(Exercise) Repeat every entry word for word, but leave the images out of your copy.

** Materials provided follows **

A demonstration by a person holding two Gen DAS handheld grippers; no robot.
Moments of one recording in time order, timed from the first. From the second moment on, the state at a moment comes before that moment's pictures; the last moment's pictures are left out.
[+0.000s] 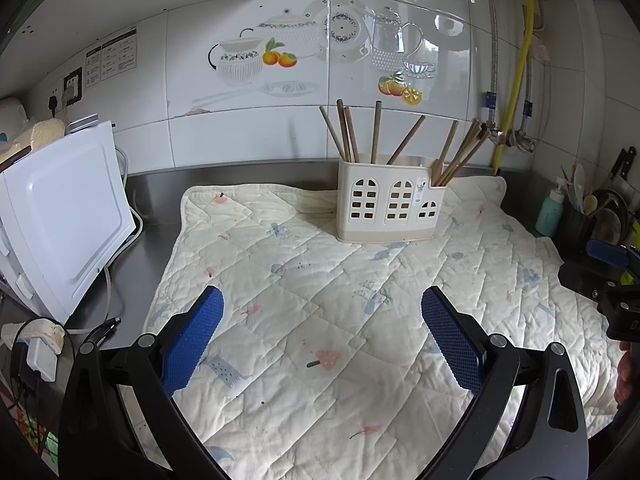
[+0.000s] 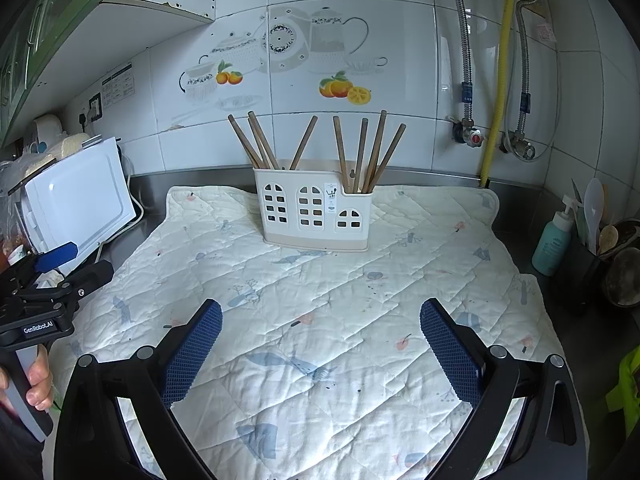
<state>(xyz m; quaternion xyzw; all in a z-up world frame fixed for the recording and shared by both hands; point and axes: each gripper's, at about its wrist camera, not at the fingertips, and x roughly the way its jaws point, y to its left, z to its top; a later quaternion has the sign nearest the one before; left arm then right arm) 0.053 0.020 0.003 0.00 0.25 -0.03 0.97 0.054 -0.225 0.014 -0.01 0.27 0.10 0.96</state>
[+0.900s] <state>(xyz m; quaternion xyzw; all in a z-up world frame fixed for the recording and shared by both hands) 0.051 0.015 -0.001 0.00 0.25 -0.04 0.97 0.056 -0.224 0.005 -0.01 0.28 0.10 0.95</state>
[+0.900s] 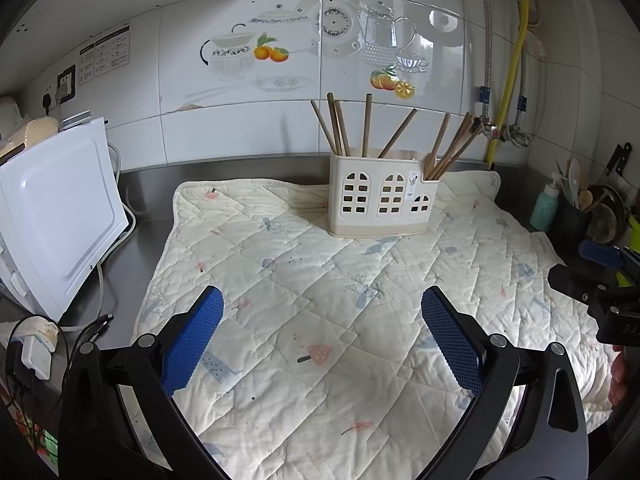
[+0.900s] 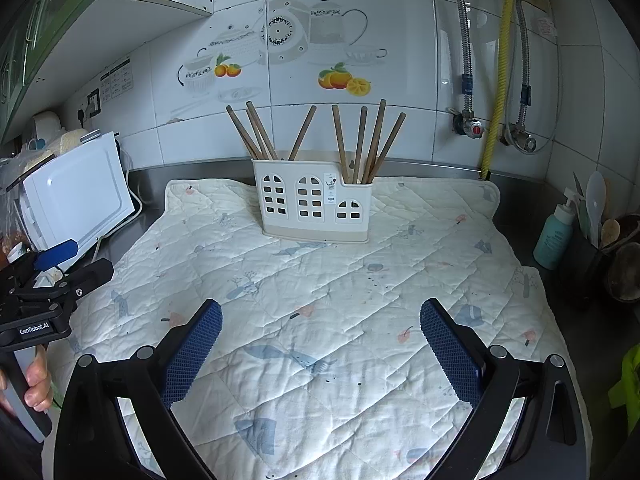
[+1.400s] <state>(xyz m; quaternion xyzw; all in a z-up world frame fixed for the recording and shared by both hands) 0.053 0.017 -0.004 -0.01 0.26 -0.05 0.97 0.054 -0.223 0.005 -0.01 0.28 0.10 0.95</state>
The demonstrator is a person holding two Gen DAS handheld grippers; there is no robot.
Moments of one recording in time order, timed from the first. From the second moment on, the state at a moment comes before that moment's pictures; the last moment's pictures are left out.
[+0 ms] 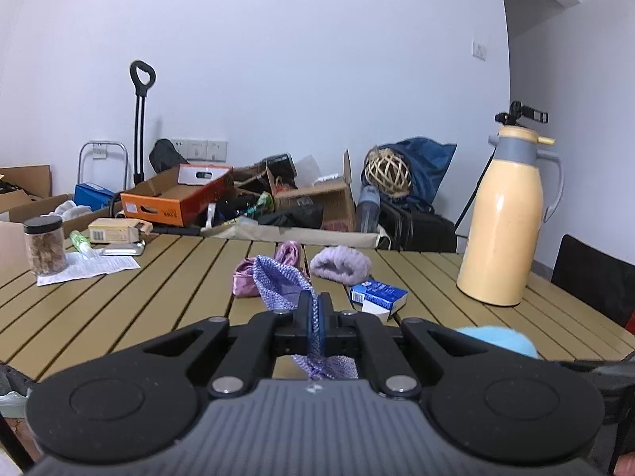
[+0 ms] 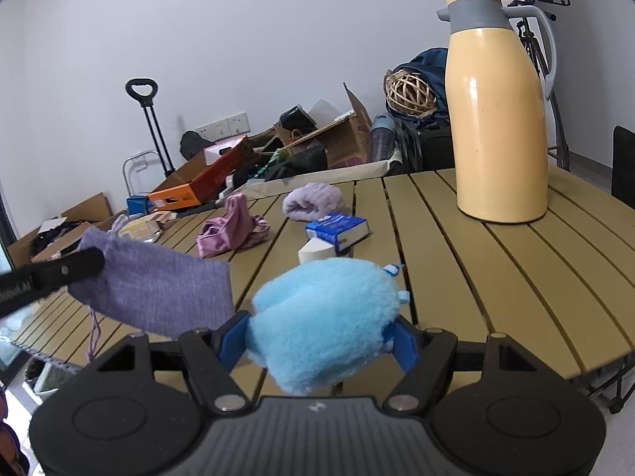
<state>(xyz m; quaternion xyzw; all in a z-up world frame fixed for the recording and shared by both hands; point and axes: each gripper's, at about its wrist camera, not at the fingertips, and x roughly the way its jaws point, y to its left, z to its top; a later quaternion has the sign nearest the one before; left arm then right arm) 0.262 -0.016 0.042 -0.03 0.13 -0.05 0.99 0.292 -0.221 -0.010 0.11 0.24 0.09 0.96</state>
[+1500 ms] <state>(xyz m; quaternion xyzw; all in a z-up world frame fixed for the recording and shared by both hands) 0.104 0.055 -0.042 0.01 0.29 0.02 0.96 0.141 -0.205 -0.115 0.08 0.38 0.10 0.91</state>
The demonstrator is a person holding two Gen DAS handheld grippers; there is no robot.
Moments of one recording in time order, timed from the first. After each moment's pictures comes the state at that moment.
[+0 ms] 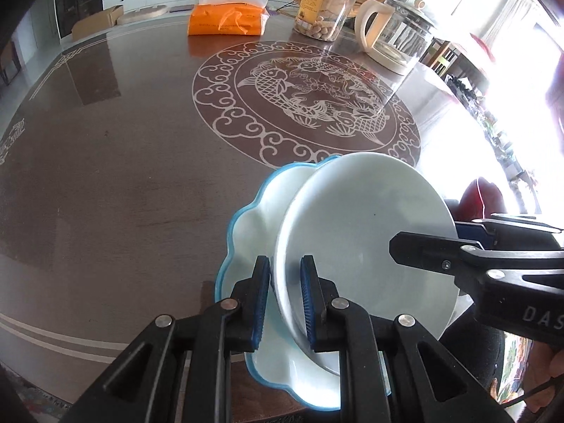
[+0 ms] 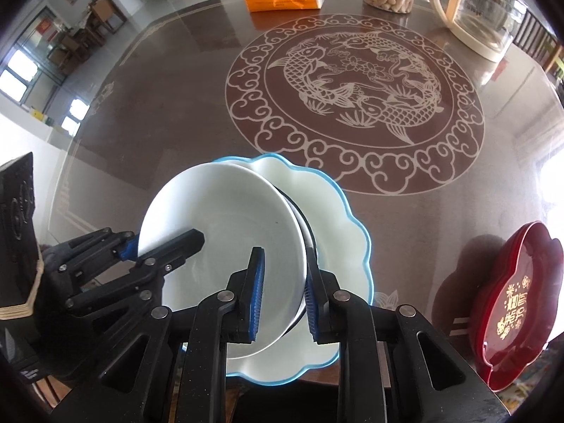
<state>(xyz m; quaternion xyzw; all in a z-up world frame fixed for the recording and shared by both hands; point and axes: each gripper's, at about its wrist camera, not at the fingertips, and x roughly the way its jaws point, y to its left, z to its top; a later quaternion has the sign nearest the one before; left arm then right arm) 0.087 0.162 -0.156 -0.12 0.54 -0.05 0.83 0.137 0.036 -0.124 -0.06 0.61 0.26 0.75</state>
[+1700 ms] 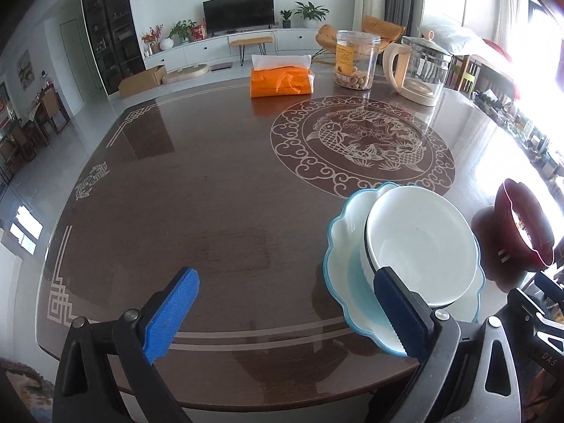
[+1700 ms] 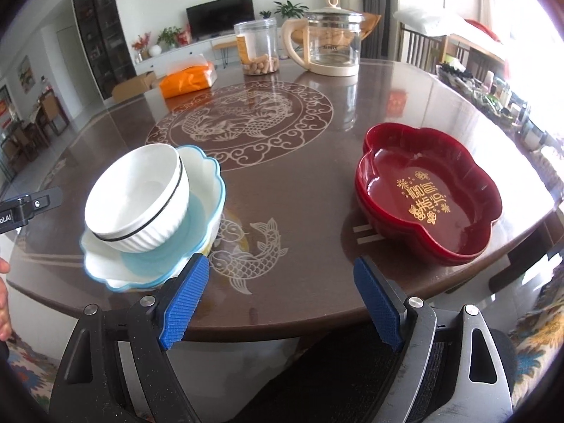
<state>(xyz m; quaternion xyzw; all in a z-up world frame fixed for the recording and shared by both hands) 0.026 0.191 -0.112 -0.02 0.45 0.06 0.89 0.012 -0.081 -0.130 -0.01 0.42 0.09 0.90</state>
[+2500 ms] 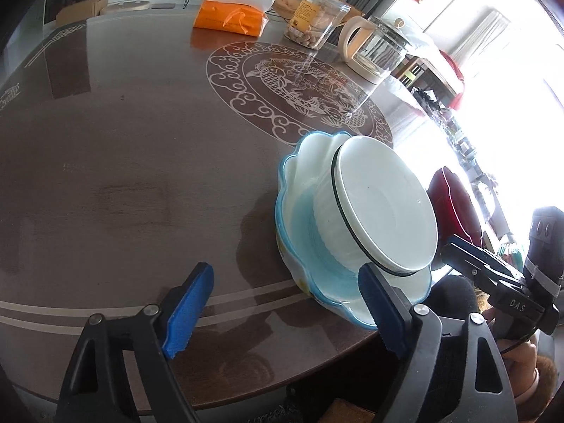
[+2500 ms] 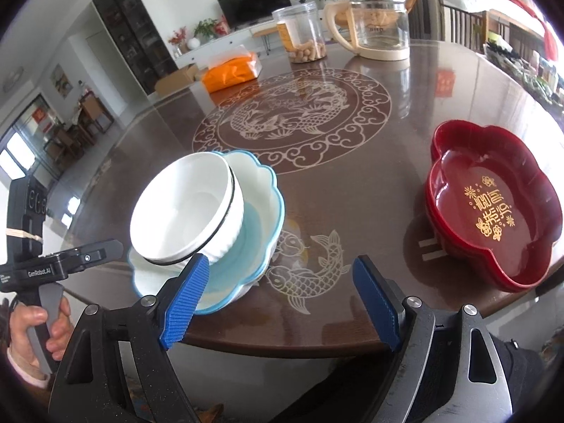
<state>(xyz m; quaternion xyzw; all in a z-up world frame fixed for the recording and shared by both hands) 0.040 0.215 -0.167 -0.18 0.51 -0.12 0.83 0.047 -0.060 -0.133 0.04 0.47 0.20 0.86</state>
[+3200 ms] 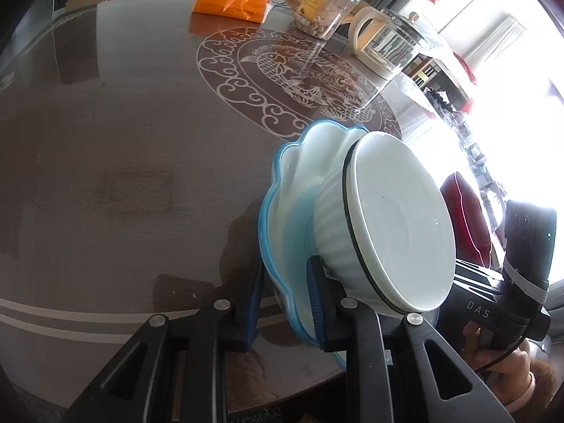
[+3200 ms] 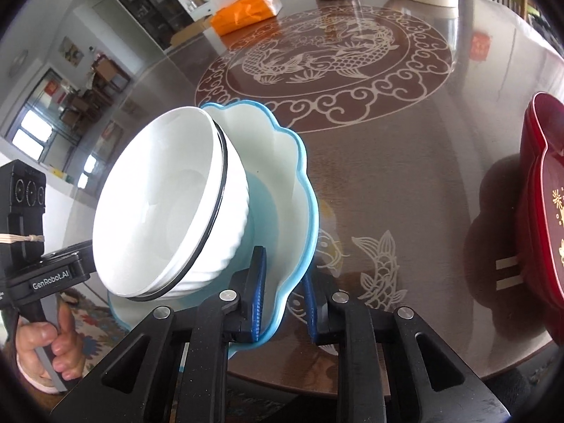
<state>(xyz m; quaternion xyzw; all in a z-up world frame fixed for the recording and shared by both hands) 0.060 0.187 -0.176 -0.19 0.52 -0.10 0.83 0.085 -0.042 -0.179 0.04 0.54 0.26 0.80</state>
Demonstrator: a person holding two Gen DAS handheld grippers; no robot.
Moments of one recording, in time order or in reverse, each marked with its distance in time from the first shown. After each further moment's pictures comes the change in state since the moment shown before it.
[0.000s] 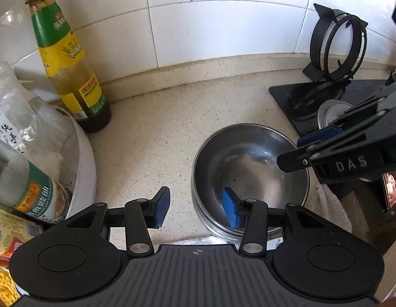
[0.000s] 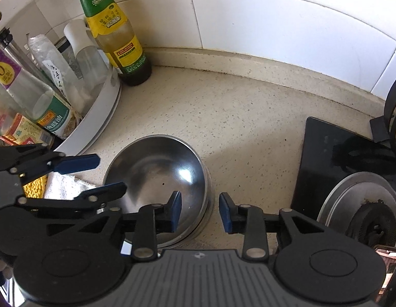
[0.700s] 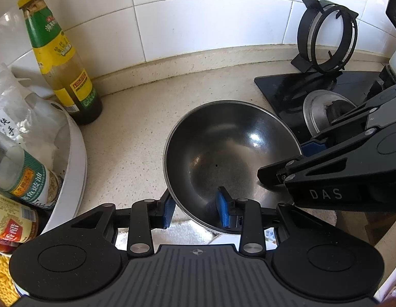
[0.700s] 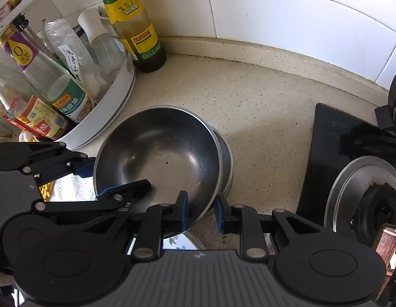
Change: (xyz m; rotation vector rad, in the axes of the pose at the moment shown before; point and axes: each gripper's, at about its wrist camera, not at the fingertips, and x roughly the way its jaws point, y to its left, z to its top) left arm -0.009 -0.028 -0.007 0.007 0.036 0.003; right arm -0.009 0.018 -0.015 -0.018 0.026 0.020
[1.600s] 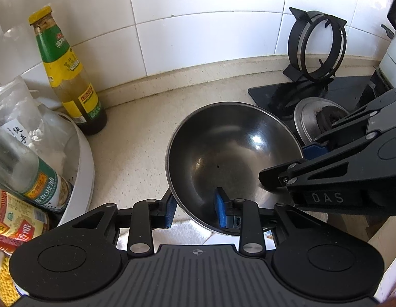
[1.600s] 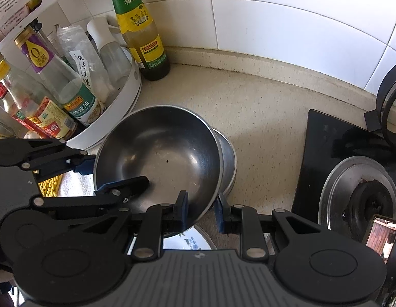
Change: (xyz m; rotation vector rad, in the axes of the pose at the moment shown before) left arm -0.031 -0.004 -0.009 0.023 -0.057 -0.002; right arm -0.028 0.012 -0.015 -0.006 -0.049 -0.027
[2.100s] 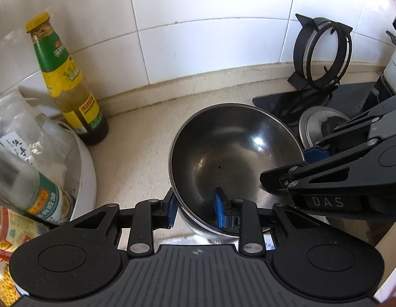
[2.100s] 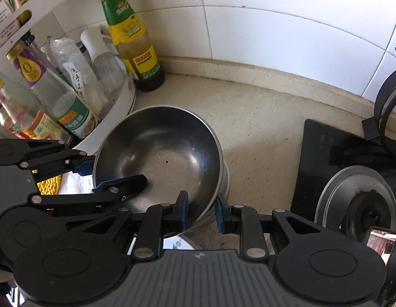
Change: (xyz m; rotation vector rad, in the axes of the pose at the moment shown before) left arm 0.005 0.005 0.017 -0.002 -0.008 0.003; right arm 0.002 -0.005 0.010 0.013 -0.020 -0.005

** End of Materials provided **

(Final answer)
A demonstration by a person holding two Gen DAS handheld grippers; no robot.
Moments of one recording in time order, timed from the first. From the second moment on, the state at a moment comes before that moment's pictures; the last moment's pictures are left out.
[+0.000s] 
[+0.000s] 
<state>(xyz m; quaternion xyzw; all in a z-up world frame fixed for the recording and shared by both hands; point and axes: each gripper's, at about its wrist camera, not at the fingertips, and x roughly the way its jaws point, y to its left, z to its top; a later quaternion has the sign nearest the one before; left arm then right arm) 0.053 0.020 0.003 0.00 0.25 -0.03 0.97 0.054 -0.225 0.014 -0.01 0.27 0.10 0.96</state>
[+0.900s] <state>(xyz m; quaternion xyzw; all in a z-up world frame fixed for the recording and shared by both hands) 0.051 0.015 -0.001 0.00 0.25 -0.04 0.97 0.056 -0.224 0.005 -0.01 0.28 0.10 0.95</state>
[+0.900s] 
[+0.900s] 
[+1.400s] <state>(xyz m; quaternion xyzw; all in a z-up world frame fixed for the recording and shared by both hands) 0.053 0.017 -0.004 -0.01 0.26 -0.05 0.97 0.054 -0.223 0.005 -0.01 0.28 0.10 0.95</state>
The demonstrator is a person holding two Gen DAS handheld grippers; there is no robot.
Moments of one recording in time order, timed from the first. From the second moment on, the state at a moment comes before that moment's pictures; the last moment's pictures are left out.
[+0 ms] 
[+0 ms] 
<state>(xyz m; quaternion xyzw; all in a z-up world frame fixed for the recording and shared by both hands; point and axes: each gripper's, at about its wrist camera, not at the fingertips, and x roughly the way its jaws point, y to its left, z to its top; a later quaternion has the sign nearest the one before; left arm then right arm) 0.262 -0.016 0.042 -0.03 0.13 -0.05 0.99 0.292 -0.221 -0.010 0.11 0.24 0.09 0.96</state>
[+1500 ms] <state>(xyz m; quaternion xyzw; all in a z-up world frame fixed for the recording and shared by both hands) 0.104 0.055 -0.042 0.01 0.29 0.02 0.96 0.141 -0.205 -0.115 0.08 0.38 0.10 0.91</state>
The demonstrator is a person holding two Gen DAS handheld grippers; there is no robot.
Moments of one recording in time order, timed from the first. After each moment's pictures comes the state at that moment.
[+0 ms] 
[+0 ms] 
<state>(xyz m; quaternion xyzw; all in a z-up world frame fixed for the recording and shared by both hands; point and axes: each gripper's, at about its wrist camera, not at the fingertips, and x roughly the way its jaws point, y to its left, z to its top; a later quaternion has the sign nearest the one before; left arm then right arm) 0.087 0.162 -0.156 -0.12 0.54 -0.05 0.83 0.137 0.036 -0.124 -0.06 0.61 0.26 0.75</state>
[+1700 ms] 
[+1700 ms] 
<state>(xyz m; quaternion xyzw; all in a z-up world frame fixed for the recording and shared by both hands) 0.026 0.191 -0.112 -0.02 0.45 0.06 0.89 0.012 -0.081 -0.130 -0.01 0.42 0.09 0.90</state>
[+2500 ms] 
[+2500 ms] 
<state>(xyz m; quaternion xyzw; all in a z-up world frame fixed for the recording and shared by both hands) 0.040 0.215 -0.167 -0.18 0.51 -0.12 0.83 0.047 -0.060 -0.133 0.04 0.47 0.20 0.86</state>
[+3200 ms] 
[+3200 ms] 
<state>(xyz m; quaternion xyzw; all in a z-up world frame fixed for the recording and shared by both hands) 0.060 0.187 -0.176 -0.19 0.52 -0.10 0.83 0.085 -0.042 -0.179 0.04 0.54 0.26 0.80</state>
Demonstrator: a person holding two Gen DAS handheld grippers; no robot.
Moments of one recording, in time order or in reverse, each marked with its distance in time from the first shown. After each further moment's pictures comes the change in state since the moment shown before it.
[0.000s] 
[0.000s] 
[0.700s] 
[0.700s] 
Change: (xyz m; rotation vector rad, in the axes of the pose at the moment shown before; point and axes: each gripper's, at about its wrist camera, not at the fingertips, and x roughly the way its jaws point, y to its left, z to its top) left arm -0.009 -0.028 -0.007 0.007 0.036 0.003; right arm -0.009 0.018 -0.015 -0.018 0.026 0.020
[1.600s] 
[1.600s] 
Change: (xyz m; rotation vector rad, in the axes of the pose at the moment shown before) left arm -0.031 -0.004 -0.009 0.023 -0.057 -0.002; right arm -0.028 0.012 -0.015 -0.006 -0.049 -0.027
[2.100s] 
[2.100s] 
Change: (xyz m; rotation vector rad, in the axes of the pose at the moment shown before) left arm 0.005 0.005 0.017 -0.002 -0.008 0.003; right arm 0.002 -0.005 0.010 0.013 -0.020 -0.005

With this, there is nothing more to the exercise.